Complex Resource Management

An example of such complexity is a scene graph in a 3D software with millions of lines of code and thousands of objects and classes interacting with each other through events.

In these cases, these persistent objects often store handles/references to resources in the system, perhaps other objects living in the persistent scene graph. In such scenarios, you can have a central resource, R, like a complex 3D model that takes hundreds of megabytes of RAM, being accessed by many different parts of the scene and the user interface. For example, both a camera and light object might store a list of references to objects to exclude from the camera view and lighting system, of which such complex 3D models could be included.

In these cases, and in a team environment, it is not too uncommon for 3 separate developers to write code that stores persistent handles/references to R in dozens of different places in code. When the user removes R, all of these places should release the handle/reference.

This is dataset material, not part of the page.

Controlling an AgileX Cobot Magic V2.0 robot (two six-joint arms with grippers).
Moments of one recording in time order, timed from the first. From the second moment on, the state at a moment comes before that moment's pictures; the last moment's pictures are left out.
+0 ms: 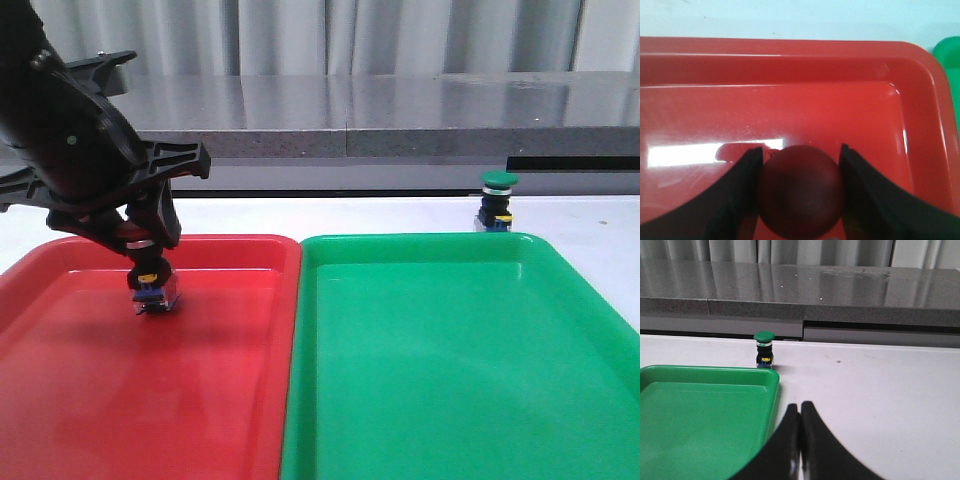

Without garbage collection, if one of them fail to do so (perhaps he/she was having a bad day, is one of the less experienced developers, was in a high-pressure deadline crunch with looser testing and review standards, whatever the reason), a dangling pointer/handle/reference is left. Accessing it will crash the application with a segfault. Tracing such a segfault with a debugger will often immediately reveal where and why it happened.

With garbage collection, nothing obvious may happen except that running the software for longer periods of time continue to leak more and more resources. Because one of these places forgot to release the reference, permanently extending its lifetime, and continue using it in a valid, non-destroyed state, the software may not only continue to rise in memory usage but also get slower and slower the longer you run it processing hidden objects that are no longer visible to users.

To Crash or Not to Crash

In these types of cases, sometimes the obvious and glaring crash resulting from this mistake that can be immediately caught and handled during testing is actually preferable to a silent and very difficult-to-spot resource leak that could be a nightmare to trace down and may never be fixed.

So if you are working on such a project where an immediately obvious and correctable crash during testing might actually be preferable to a leaky software that often flies under the testing radar with such mistakes, garbage collection, unless it is combined with very careful coding standards and an awareness among every team member to watch out for its pitfalls (the need for weak or phantom references, e.g.), can actually do more harm than good. To me, garbage collection works best with much smaller, tighter teams and projects with actually a higher, not lower level of expertise in state/resource management, or ones where such resource leaks aren't anywhere near as bad as crashing.

From an in-the-trenches developer perspective, a glaring, in-your-face, showstopping bug is often preferable to the very subtle, hidden, 'no one knows what happened but something bad happened' kind of bugs. It often spells the difference between your debugger telling you what happened versus blindly flailing about trying to find needles in a haystack of millions of lines of code. Managing resources in large-scale systems is one of the most difficult things to get right, and garbage collection doesn't actually make this any easier. To crash or not to crash, that is the question, and in these scenarios we're often looking at the dangling handle crash without GC or the mysterious resource leak with it. In performance-critical applications dealing with potentially enormous resources, such leaks are often unacceptable.

回答11:

When you are building high-performance apps such as first person shooter games, you don't want GC that will potentially impact your app's execution. Manually managing the memories in those apps allow you to decide the right time to free up resources.